Precise Mass Measurement of the Longest Odd-Odd Chain of \boldmath $1^+$ Ground States

TL;DR

This study precisely measured the masses of specific Rh isotopes, identified a new isomeric state, and used theoretical models to explain the unique properties of the longest odd-odd chain of 1+ ground states.

Contribution

It provides the first phenomenological explanation for the odd-odd Rh chain's unique properties using mean-field calculations and identifies a new isomeric state in $^{114}$Rh.

Findings

Good agreement with previous measurements

Identification of a new isomeric state in $^{114}$Rh

Theoretical explanation of the chain's properties

Abstract

Precise mass measurements of the ground and isomeric states of the odd-odd $^{108, 110, 112, 114, 116}$Rh were performed using the Canadian Penning Trap at Argonne National Laboratory, showing good agreement with recent JYFLTRAP measurements.
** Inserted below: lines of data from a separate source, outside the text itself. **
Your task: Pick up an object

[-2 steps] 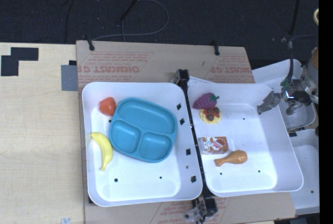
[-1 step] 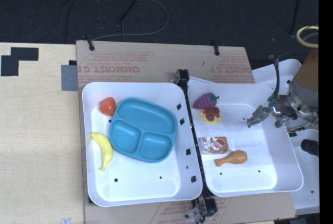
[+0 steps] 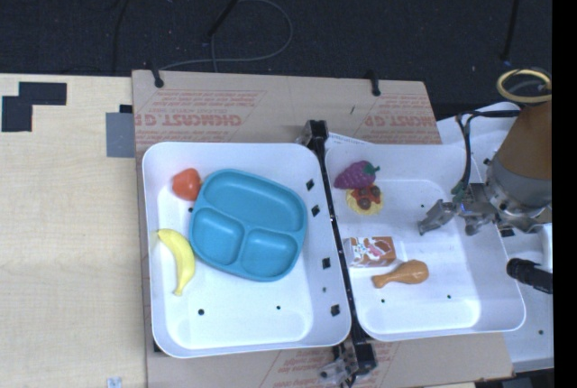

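Observation:
The right bin (image 3: 451, 309) holds a purple bunch of grapes (image 3: 358, 173), a small yellow and red toy (image 3: 366, 199) just below it, a flat printed packet (image 3: 372, 251) and a tan drumstick (image 3: 403, 273). My gripper (image 3: 455, 219) hangs over the right half of this bin, to the right of the grapes and above the drumstick. Its two fingers are spread open with nothing between them. The grey wrist and orange band (image 3: 530, 138) rise behind it at the right edge.
The left bin (image 3: 234, 323) holds a blue divided plate (image 3: 248, 224), a red tomato (image 3: 186, 184) and a yellow banana (image 3: 178, 258). A black divider (image 3: 329, 233) runs between the bins. Cables (image 3: 469, 152) trail beside the arm.

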Action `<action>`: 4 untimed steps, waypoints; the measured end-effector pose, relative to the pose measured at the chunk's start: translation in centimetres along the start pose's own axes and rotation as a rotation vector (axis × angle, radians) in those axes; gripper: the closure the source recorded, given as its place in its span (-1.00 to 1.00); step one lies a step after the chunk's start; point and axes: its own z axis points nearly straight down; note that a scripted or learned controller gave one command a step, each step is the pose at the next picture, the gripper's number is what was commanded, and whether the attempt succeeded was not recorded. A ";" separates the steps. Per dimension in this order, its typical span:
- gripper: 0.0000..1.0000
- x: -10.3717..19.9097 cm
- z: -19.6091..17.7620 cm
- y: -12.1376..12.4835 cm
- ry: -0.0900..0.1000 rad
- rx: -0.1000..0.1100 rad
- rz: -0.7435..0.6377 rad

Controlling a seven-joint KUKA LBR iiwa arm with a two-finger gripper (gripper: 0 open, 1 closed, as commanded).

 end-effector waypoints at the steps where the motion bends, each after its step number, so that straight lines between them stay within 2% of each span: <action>1: -1.00 0.1 5.1 0.0 -0.001 -0.003 0.001; 2: 1.00 0.0 3.9 0.0 -0.002 -0.004 0.004; 4: 1.00 0.2 -6.0 0.8 -0.004 -0.010 -0.001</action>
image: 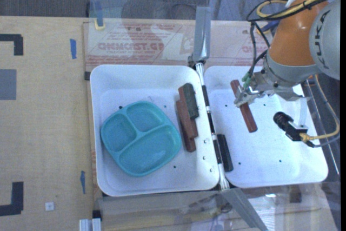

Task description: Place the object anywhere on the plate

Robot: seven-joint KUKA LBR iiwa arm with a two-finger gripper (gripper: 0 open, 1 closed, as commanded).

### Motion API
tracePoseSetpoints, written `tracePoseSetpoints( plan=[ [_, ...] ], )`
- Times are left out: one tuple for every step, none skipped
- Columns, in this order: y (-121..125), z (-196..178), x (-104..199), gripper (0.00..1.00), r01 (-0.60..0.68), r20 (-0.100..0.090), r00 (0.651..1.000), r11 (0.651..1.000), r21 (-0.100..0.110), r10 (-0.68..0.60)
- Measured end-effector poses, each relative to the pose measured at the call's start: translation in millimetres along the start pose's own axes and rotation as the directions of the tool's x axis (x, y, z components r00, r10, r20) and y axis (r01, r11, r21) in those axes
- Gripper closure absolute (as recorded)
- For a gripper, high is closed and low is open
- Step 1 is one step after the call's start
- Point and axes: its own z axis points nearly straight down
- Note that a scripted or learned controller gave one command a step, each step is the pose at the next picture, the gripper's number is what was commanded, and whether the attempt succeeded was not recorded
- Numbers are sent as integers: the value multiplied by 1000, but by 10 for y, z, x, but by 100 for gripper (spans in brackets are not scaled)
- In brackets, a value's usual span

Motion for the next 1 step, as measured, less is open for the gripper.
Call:
tracePoseSetpoints(
  plan=[
    [-259,-243,828,100,303,-2,953,953,2,-303]
  ],
)
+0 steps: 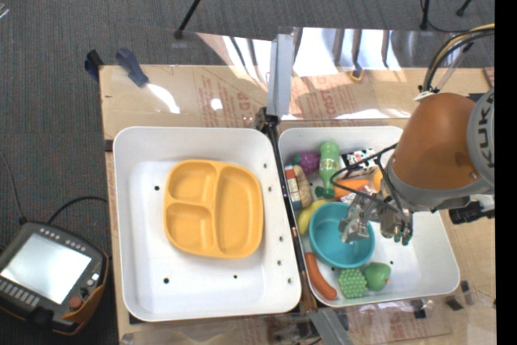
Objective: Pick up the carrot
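Observation:
The carrot [320,277] is a slim orange-red stick lying at the front left of the right bin [440,258], just under the teal bowl [335,242]. My gripper [377,229] hangs over the bowl's right rim, up and to the right of the carrot and apart from it. It stands open with nothing between its fingers. The arm's orange wrist covers part of the bin's back right.
A yellow divided plate [214,208] lies in the left bin [137,166]. Around the bowl crowd a green bumpy fruit [351,283], a green pear [376,276], a yellow banana [307,216], a green bottle [329,157], a purple piece [309,163] and a small box [297,186].

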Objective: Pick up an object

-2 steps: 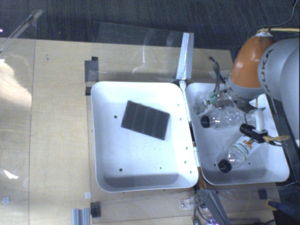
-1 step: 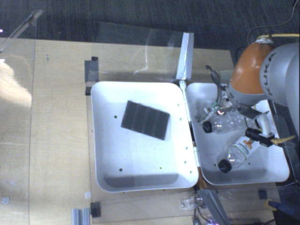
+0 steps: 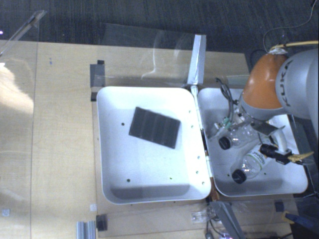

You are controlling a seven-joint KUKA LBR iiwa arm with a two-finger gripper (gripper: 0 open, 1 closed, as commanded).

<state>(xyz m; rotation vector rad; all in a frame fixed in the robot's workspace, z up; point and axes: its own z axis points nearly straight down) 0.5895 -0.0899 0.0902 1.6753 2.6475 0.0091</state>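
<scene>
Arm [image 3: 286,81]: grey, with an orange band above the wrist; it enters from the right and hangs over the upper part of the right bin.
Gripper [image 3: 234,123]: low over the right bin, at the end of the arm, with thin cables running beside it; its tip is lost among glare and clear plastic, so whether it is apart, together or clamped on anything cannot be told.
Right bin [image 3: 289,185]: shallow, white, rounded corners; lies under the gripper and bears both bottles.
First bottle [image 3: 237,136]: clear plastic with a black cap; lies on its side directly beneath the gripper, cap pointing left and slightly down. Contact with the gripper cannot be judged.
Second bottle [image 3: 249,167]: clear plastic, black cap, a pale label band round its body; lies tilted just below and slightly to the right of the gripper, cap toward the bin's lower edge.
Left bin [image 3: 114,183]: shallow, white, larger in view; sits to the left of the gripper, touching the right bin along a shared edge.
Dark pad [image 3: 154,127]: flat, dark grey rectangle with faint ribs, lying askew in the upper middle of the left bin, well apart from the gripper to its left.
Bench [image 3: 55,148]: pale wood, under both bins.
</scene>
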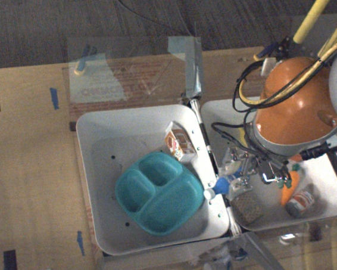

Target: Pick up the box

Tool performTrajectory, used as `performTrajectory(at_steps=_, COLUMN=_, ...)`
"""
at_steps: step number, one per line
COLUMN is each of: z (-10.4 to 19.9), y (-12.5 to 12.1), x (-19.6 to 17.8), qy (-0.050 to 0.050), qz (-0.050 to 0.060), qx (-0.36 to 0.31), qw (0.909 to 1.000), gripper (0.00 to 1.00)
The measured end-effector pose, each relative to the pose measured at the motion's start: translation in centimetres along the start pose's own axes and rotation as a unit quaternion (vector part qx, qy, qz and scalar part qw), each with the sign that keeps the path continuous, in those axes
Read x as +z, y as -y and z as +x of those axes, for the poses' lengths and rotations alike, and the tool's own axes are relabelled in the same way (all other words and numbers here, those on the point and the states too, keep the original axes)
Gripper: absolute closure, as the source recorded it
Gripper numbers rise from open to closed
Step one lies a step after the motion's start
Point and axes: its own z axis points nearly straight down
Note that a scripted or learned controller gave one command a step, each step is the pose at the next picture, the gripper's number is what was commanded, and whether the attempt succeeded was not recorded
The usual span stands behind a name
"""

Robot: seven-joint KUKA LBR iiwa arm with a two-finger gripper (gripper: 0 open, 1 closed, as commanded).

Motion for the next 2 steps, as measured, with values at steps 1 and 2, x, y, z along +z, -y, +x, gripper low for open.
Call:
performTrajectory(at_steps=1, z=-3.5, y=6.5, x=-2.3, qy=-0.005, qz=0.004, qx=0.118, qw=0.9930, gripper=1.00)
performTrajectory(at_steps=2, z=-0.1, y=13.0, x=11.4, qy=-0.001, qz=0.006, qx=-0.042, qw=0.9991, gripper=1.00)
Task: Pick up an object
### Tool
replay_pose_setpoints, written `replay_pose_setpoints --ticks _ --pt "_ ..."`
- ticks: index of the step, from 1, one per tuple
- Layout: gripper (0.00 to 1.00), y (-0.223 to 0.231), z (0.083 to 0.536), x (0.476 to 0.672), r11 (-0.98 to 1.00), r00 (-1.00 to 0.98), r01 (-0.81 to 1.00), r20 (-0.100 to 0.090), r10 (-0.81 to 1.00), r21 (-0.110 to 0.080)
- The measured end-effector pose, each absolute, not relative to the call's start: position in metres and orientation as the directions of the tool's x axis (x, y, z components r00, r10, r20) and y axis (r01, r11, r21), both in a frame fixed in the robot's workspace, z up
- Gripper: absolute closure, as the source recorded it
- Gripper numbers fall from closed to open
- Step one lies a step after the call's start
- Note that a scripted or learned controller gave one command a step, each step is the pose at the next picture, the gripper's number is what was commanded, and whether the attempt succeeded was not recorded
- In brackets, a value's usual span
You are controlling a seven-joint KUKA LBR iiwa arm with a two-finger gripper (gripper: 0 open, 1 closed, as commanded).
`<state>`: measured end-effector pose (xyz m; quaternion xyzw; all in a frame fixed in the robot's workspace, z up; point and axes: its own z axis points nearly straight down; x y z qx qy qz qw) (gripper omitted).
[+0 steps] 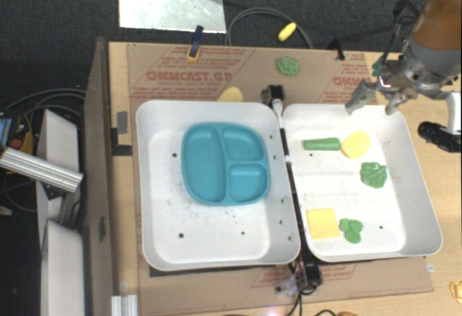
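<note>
jaws [375, 98] open, holding nothing, above right bin [415, 185] far edge; yellow disc [355, 144] nearby.

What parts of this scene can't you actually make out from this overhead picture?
- Arm: cut off by the camera view's top and right edges, so its base is out of sight.
- Gripper: above the right bin's far corner; small and blurred, with nothing visible between its fingers.
- Small yellow thing: partly hidden behind the left bin's far rim.
- Green lump on the cardboard: too small to identify.
</note>
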<state>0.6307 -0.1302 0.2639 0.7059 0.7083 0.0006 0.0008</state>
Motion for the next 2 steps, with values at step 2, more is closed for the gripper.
replay_pose_setpoints --ticks 2 --pt "0.0 -0.195 0.083 0.637 -0.001 0.001 1.0 -0.002 1.0 0.003"
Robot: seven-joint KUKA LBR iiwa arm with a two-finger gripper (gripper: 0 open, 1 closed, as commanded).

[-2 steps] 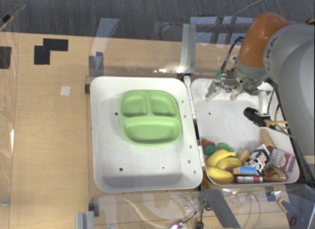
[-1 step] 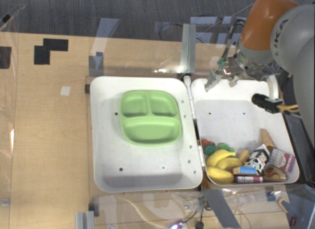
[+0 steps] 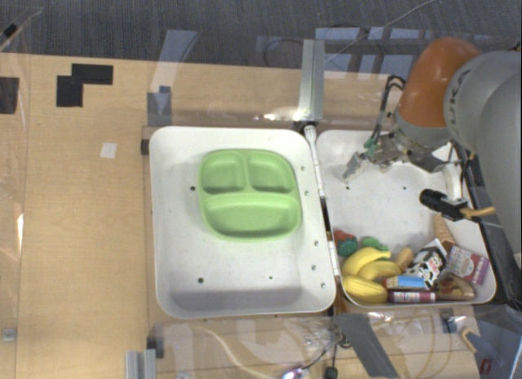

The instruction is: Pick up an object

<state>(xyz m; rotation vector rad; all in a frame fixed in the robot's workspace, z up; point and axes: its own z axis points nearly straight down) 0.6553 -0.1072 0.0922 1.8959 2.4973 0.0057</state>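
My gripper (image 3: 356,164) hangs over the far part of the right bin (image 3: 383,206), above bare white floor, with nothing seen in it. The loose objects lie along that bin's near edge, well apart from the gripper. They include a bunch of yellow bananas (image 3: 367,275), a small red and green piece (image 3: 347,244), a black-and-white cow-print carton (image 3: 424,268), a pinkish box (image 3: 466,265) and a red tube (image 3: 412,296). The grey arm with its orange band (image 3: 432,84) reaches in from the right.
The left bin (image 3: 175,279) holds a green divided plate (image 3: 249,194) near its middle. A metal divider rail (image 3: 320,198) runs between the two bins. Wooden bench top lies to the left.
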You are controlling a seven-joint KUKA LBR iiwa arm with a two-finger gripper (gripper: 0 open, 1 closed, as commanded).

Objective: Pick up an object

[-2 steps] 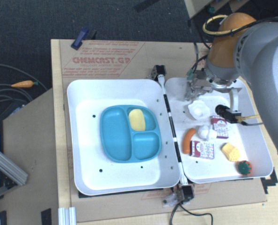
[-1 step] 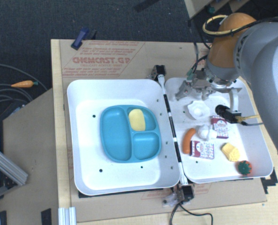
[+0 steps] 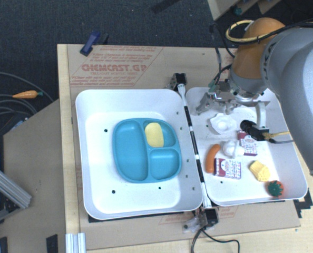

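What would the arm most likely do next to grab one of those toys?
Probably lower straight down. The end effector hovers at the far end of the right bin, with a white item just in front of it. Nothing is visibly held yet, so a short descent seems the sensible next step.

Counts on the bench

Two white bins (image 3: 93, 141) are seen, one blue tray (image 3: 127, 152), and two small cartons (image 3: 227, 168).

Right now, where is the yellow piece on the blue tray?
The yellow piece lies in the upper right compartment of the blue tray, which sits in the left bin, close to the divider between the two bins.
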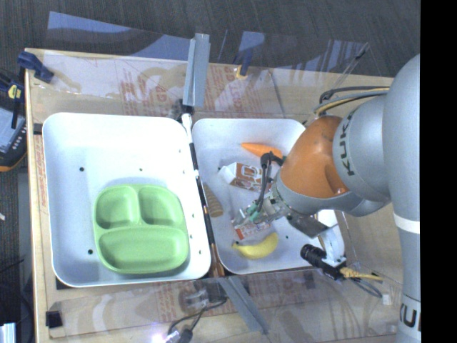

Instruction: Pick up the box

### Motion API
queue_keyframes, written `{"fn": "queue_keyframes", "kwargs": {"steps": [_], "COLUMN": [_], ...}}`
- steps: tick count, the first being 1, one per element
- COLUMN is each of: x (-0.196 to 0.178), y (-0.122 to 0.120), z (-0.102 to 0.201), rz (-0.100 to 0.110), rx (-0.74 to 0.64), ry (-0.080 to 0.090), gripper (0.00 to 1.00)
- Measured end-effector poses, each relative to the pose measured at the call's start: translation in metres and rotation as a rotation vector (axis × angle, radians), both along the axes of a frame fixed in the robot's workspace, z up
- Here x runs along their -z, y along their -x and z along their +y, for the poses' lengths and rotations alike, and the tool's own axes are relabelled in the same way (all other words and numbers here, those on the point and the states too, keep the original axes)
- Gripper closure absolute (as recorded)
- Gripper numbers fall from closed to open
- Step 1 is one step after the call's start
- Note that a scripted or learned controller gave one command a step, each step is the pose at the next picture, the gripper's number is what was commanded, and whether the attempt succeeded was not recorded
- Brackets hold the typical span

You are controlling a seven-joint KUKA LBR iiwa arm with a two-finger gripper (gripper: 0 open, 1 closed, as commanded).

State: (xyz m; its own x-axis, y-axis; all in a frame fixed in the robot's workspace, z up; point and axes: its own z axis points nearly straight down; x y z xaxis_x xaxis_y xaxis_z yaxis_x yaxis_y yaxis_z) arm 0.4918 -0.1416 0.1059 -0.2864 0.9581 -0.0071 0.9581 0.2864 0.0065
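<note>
In the right bin point(214, 138), a small white and red box point(249, 227) lies just above a yellow banana point(258, 247). My gripper point(259, 210) reaches down from the orange wrist point(310, 166) and sits right over the top of this box, partly covering it. I cannot tell whether it touches the box. A second white and brown packet point(243, 175) lies further back in the same bin, left of the wrist.
An orange carrot point(260, 149) lies at the back of the right bin. A small brown item point(215, 205) rests by that bin's left wall. The left bin point(64, 141) holds a green divided tray point(141, 229). Cables point(357, 271) trail at the right bin's front right.
</note>
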Motion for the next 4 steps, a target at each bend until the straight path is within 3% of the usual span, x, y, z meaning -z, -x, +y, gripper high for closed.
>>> {"fn": "queue_keyframes", "kwargs": {"steps": [1,2,3,4], "x": [0.0,0.008,-0.002,-0.002], "y": [0.0,0.012,0.01,0.01], "z": [0.0,0.024,0.025,0.025], "rz": [0.0,-0.008,-0.009,-0.009], "rx": [0.0,-0.053,-0.059,-0.059], "ry": [0.0,0.01,0.009,0.009], "gripper": [0.0,0.0,1.0,0.0]}}
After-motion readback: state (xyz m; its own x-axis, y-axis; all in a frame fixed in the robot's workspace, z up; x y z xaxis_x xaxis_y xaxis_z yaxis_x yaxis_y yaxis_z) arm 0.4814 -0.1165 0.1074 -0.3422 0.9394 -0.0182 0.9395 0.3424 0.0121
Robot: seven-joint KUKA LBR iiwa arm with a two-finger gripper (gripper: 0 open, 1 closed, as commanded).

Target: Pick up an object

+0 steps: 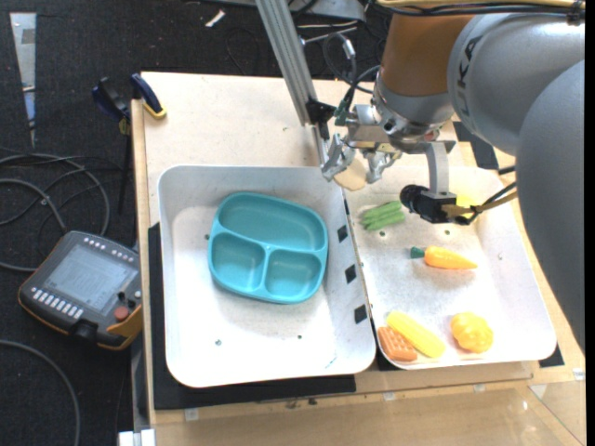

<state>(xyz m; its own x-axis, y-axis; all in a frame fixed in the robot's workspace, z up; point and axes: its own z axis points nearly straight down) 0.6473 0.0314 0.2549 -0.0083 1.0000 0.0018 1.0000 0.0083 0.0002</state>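
On the desk, the left white bin holds a teal divided plate, while the right bin holds a green bean pod, an orange carrot, a yellow banana, a yellow pepper and a small waffle. At the far edge between the bins, the jaws hang clamped on a small beige object, above the bin floor.

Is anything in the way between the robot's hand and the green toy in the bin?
Nothing visible. The gripper hangs at the far end of the right bin, and the green toy lies just in front of it, with bare bin floor between.
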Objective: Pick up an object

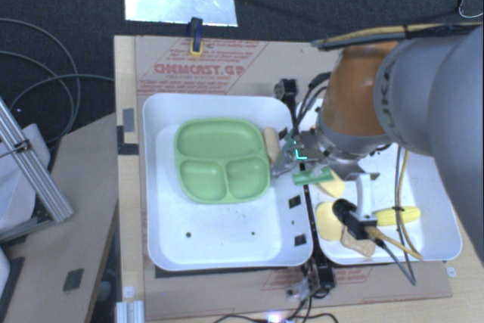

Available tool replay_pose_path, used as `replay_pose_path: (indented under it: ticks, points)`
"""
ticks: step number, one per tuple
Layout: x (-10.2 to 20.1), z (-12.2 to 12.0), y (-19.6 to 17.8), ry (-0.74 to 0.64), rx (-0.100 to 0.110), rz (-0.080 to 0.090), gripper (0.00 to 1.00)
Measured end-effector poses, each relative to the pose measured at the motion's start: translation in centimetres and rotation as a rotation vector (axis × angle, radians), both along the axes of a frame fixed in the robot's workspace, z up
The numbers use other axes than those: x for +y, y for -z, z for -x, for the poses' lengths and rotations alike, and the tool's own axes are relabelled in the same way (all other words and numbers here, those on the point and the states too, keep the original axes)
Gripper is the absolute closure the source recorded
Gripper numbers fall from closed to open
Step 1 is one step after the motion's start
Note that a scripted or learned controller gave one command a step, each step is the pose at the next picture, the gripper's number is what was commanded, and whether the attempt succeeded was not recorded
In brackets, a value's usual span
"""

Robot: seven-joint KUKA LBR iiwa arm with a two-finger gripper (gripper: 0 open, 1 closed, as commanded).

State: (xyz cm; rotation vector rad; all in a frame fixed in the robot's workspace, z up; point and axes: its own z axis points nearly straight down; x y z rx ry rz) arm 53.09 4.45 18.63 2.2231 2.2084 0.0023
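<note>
A green divided plate lies in the left white bin, in its upper half, with three compartments facing up. A small tan object rests just beside the plate's right edge. The end effector sits at the border between the two bins, close to this right edge of the plate; whether it is wide or narrow I cannot tell, because the wrist covers it. A green piece is visible just below it. In the right white bin are a pale yellow round object, a yellow corn-like object and a tan piece. The grey arm, with its orange band, reaches in over the right bin. Both bins stand on a cardboard-covered surface.
</note>
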Motion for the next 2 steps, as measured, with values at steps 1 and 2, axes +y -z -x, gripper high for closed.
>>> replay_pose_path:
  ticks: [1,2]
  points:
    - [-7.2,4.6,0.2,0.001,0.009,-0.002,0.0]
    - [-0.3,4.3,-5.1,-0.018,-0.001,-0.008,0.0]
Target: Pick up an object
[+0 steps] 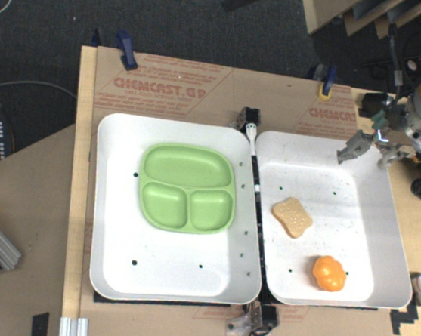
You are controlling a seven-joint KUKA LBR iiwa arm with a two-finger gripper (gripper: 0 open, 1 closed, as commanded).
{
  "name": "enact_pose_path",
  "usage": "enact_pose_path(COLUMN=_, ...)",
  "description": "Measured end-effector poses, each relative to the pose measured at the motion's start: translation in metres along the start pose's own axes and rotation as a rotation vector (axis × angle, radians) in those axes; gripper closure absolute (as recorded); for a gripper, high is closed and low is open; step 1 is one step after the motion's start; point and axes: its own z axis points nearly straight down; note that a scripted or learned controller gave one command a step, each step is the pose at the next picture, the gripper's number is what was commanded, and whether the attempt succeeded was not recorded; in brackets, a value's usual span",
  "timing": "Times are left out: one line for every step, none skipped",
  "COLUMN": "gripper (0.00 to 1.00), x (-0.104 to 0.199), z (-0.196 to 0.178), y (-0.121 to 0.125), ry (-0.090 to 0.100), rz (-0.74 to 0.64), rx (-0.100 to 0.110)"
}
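Note:
A tan, biscuit-shaped piece (pixel 292 216) lies near the middle of the right bin (pixel 375 222). An orange round fruit (pixel 328 273) sits closer to that bin's front edge. My gripper (pixel 369 152) hangs over the right bin's far right corner, well behind both objects. Its fingers (pixel 352 149) are spread apart with nothing between them.
A green divided plate (pixel 187 187) rests in the left bin (pixel 111 235). Both bins stand on a cardboard sheet (pixel 168 78) held by blue clamps (pixel 126 49). Cables and gear crowd the far right behind the arm.

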Motion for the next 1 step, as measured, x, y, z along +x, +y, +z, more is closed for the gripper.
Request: enact_pose_path(gripper=0.00, x=-0.0398, z=-0.1074, y=-0.0255, ry=-0.007, rz=0.004, rx=-0.012)
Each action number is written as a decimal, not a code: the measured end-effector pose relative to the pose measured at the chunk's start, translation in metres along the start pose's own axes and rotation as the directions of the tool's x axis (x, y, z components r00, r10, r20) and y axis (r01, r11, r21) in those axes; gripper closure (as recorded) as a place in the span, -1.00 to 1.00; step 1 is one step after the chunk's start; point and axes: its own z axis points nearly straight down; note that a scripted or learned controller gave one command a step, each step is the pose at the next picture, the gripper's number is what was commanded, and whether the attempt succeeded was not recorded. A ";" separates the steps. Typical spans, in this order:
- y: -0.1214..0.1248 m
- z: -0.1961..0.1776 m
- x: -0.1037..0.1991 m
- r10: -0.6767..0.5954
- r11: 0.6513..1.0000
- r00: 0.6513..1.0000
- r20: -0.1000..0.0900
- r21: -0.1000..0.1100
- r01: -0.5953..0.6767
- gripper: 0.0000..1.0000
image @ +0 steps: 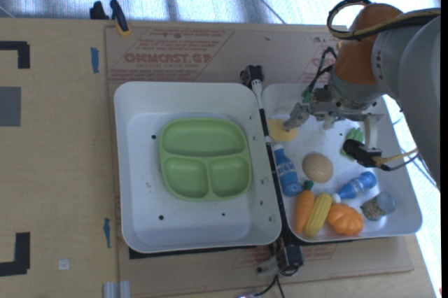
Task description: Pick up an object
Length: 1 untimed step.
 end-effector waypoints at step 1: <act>-0.055 0.010 0.003 0.004 1.000 1.000 -0.002 0.000 -0.004 -1.00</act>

A new possible isomeric state of $^{114}$Rh was also observed. These isotopes are part of the longest odd-odd chain of identical ground-state spin-parity assignment of 1$^+$, spanning $^{104-118}$Rh, despite being in a region of deformation. Realistic phenomenological mean-field calculations using ``universal'' Wood-Saxon Hamiltonian were performed, which explained this phenomenon for the first time. In addition, multi-quasiparticle blocking calculations were performed to study the configuration of low-lying states in the odd-odd Rh nuclei, elucidating anomalous isomeric yield ratio observed for $^{114}$Rh.